The idea is to get a formula for the sum of an algebraic progression between terms m and n, where n > m are integers. For both cases, we write two expressions for the sum:

1. S m \u003d m * (a m + a 1) / 2.
2. S n \u003d n * (a n + a 1) / 2.

Since n > m, it is obvious that the 2 sum includes the first one. The last conclusion means that if we take the difference between these sums, and add the term a m to it (in the case of taking the difference, it is subtracted from the sum S n), then we get the necessary answer to the problem. We have: S mn \u003d S n - S m + a m \u003d n * (a 1 + a n) / 2 - m * (a 1 + a m) / 2 + a m \u003d a 1 * (n - m) / 2 + a n * n / 2 + a m * (1- m / 2). It is necessary to substitute formulas for a n and a m into this expression. Then we get: S mn = a 1 * (n - m) / 2 + n * (a 1 + (n - 1) * d) / 2 + (a 1 + (m - 1) * d) * (1 - m / 2) = a 1 * (n - m + 1) + d * n * (n - 1) / 2 + d * (3 * m - m 2 - 2) / 2.
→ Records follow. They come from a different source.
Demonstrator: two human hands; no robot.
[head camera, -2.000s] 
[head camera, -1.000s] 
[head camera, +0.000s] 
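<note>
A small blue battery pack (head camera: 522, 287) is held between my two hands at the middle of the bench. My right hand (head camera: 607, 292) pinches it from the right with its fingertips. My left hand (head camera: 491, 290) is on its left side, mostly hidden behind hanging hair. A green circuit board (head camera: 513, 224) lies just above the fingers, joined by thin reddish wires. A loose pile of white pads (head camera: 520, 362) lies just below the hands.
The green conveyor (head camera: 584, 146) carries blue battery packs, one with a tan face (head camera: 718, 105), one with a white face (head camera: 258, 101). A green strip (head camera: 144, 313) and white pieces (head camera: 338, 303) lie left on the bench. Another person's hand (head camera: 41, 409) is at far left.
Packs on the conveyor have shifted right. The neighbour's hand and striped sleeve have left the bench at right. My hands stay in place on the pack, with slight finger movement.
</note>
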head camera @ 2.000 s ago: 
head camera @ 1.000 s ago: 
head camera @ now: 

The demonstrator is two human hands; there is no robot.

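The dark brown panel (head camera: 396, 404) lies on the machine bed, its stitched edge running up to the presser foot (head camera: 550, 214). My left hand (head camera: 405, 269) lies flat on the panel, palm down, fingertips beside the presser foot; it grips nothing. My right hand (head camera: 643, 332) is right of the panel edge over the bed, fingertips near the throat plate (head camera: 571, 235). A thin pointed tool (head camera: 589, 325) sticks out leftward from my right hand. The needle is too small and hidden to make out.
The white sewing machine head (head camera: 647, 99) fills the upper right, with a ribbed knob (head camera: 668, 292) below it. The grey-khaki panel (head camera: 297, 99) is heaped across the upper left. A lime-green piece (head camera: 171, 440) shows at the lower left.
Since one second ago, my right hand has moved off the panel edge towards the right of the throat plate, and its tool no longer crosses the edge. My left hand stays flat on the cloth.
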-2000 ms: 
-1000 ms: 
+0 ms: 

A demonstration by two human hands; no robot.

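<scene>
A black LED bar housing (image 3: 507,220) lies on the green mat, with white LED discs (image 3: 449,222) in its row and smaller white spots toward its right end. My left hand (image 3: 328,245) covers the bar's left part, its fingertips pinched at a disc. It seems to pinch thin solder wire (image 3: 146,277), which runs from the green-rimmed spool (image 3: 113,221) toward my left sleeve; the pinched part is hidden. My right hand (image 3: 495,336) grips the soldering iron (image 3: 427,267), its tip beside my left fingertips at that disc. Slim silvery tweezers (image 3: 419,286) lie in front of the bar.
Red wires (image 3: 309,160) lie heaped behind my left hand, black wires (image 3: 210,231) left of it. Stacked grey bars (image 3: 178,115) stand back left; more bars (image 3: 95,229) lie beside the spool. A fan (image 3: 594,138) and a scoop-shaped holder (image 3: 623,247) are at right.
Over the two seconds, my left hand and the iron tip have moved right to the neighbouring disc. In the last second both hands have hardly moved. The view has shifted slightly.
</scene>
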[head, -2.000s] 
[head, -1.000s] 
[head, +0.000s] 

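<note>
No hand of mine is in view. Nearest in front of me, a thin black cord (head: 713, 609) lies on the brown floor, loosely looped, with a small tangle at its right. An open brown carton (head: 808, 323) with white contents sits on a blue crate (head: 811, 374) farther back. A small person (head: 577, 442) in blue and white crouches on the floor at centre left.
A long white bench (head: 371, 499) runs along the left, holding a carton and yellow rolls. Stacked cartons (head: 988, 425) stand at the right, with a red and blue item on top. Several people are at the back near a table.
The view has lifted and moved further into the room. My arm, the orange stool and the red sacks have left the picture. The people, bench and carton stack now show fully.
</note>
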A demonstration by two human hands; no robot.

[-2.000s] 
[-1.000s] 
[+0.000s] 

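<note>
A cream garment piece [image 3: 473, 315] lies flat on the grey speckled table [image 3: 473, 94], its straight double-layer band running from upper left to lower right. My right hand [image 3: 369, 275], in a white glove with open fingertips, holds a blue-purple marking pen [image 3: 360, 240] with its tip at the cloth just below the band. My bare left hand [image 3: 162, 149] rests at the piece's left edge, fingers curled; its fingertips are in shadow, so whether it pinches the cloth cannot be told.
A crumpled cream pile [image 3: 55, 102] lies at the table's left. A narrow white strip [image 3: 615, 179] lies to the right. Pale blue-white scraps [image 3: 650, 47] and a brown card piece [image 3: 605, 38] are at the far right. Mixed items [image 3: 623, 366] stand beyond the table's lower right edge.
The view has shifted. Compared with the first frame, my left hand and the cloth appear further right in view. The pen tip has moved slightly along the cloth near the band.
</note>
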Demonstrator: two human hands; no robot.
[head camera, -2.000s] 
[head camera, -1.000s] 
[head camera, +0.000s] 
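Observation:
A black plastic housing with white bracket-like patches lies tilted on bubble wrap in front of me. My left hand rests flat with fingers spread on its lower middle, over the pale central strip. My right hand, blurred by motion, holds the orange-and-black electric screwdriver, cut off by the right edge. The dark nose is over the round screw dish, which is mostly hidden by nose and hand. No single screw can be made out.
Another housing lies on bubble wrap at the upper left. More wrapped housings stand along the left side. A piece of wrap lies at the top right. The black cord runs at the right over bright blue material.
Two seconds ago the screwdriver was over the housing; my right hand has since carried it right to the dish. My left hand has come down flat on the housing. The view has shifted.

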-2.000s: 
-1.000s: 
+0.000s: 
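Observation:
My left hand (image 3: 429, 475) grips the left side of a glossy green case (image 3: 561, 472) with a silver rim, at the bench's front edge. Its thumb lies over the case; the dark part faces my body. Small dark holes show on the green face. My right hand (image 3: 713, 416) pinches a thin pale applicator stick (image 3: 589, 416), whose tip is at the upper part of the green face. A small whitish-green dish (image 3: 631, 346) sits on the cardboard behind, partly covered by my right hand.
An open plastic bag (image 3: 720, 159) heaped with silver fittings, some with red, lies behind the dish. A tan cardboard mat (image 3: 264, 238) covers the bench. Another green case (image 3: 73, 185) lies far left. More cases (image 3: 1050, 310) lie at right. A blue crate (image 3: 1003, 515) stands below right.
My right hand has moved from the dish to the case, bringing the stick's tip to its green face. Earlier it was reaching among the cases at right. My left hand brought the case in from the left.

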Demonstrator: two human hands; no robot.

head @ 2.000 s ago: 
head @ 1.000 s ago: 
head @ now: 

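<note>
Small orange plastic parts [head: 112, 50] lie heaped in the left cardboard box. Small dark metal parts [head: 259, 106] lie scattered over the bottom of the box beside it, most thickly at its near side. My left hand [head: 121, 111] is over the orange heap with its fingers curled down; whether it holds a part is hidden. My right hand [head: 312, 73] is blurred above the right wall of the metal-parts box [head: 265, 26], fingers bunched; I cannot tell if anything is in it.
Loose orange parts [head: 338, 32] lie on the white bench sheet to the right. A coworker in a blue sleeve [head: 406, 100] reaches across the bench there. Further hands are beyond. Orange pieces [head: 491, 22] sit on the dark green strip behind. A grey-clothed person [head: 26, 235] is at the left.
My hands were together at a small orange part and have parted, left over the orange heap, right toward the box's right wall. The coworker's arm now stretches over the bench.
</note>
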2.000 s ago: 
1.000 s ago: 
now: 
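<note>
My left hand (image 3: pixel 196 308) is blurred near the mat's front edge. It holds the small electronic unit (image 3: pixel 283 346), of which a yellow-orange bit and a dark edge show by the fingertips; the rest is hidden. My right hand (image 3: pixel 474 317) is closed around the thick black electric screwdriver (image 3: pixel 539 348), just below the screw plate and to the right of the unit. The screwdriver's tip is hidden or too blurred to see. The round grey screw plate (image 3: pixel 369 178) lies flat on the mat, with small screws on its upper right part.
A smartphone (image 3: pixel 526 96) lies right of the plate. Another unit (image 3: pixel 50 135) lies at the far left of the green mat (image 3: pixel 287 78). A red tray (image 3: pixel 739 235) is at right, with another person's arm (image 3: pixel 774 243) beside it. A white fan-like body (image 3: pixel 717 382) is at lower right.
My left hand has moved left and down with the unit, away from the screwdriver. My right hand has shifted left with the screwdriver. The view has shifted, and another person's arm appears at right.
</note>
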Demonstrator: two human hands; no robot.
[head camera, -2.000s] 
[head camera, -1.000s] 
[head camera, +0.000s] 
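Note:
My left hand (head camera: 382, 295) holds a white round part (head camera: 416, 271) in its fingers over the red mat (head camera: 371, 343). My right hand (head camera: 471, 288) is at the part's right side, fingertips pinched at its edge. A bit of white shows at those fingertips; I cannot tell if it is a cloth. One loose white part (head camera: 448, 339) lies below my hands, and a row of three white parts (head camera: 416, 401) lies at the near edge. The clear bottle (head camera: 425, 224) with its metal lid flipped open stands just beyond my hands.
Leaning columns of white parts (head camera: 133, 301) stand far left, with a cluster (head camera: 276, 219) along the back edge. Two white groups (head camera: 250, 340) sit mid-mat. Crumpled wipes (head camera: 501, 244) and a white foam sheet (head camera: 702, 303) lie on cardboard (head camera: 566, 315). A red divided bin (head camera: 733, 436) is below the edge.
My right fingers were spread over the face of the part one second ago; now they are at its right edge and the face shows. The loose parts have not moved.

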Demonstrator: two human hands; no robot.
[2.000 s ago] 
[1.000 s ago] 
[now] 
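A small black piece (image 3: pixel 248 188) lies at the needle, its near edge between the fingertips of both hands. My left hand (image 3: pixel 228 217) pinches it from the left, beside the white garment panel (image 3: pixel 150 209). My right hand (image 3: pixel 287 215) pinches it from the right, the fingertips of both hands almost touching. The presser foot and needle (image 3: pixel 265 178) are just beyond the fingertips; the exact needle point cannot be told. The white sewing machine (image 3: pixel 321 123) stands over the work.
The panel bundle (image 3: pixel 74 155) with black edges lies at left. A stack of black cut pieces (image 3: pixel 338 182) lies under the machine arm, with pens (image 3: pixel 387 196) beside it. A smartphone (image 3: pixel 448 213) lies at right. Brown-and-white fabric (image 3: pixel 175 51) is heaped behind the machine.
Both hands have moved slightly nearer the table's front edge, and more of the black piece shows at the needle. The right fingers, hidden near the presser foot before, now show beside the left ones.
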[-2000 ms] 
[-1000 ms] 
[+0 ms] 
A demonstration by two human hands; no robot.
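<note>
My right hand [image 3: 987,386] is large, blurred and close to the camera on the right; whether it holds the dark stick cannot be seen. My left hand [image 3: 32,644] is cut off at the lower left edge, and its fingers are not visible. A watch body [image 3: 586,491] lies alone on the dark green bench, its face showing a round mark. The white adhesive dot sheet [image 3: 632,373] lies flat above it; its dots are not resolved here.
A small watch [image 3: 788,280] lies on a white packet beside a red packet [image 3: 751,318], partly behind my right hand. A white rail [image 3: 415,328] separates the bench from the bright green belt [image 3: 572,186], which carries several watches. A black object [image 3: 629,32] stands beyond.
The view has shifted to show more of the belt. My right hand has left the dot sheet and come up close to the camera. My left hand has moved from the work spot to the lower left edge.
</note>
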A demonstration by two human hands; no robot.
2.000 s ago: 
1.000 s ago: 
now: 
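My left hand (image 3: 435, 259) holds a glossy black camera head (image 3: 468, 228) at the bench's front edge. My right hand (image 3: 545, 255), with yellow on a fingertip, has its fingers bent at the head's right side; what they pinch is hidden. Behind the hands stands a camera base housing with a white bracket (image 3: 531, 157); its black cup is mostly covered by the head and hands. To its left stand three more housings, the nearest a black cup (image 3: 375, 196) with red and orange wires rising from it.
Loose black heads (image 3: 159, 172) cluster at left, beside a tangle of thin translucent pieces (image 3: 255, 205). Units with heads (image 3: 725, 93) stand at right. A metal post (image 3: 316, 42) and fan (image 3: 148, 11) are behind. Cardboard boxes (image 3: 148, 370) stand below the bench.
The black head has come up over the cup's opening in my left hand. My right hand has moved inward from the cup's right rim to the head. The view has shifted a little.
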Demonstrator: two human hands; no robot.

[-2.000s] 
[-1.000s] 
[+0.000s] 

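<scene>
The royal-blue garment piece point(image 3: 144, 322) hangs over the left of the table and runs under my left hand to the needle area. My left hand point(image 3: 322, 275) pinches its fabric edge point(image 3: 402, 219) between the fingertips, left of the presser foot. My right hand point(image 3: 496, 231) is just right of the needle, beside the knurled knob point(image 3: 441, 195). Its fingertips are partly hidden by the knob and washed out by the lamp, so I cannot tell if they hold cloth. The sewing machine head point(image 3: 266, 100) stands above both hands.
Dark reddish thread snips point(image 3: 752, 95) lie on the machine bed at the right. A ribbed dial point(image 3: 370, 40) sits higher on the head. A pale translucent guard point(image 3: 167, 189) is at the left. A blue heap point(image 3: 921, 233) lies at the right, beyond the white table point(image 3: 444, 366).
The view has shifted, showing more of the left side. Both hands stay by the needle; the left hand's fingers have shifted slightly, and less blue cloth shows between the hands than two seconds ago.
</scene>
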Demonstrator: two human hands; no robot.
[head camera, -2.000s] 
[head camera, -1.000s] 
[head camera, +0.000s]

The resulting formula is somewhat cumbersome, however, the sum S mn depends only on n, m, a 1 and d. In our case, a 1 = 3, d = 4, n = 14, m = 8. Substituting these numbers, we get: S mn = 301.

As can be seen from the above solutions, all problems are based on the knowledge of the expression for the nth term and the formula for the sum of the set of first terms. Before you start solving any of these problems, it is recommended that you carefully read the condition, clearly understand what you want to find, and only then proceed with the solution.

Another tip is to strive for simplicity, that is, if you can answer the question without using complex mathematical calculations, then you need to do just that, since in this case the probability of making a mistake is less. For example, in the example of an arithmetic progression with solution No. 6, one could stop at the formula S mn \u003d n * (a 1 + a n) / 2 - m * (a 1 + a m) / 2 + a m, and break the general task into separate subtasks (in this case, first find the terms a n and a m).

If there are doubts about the result obtained, it is recommended to check it, as was done in some of the examples given. How to find an arithmetic progression, found out. Once you figure it out, it's not that hard.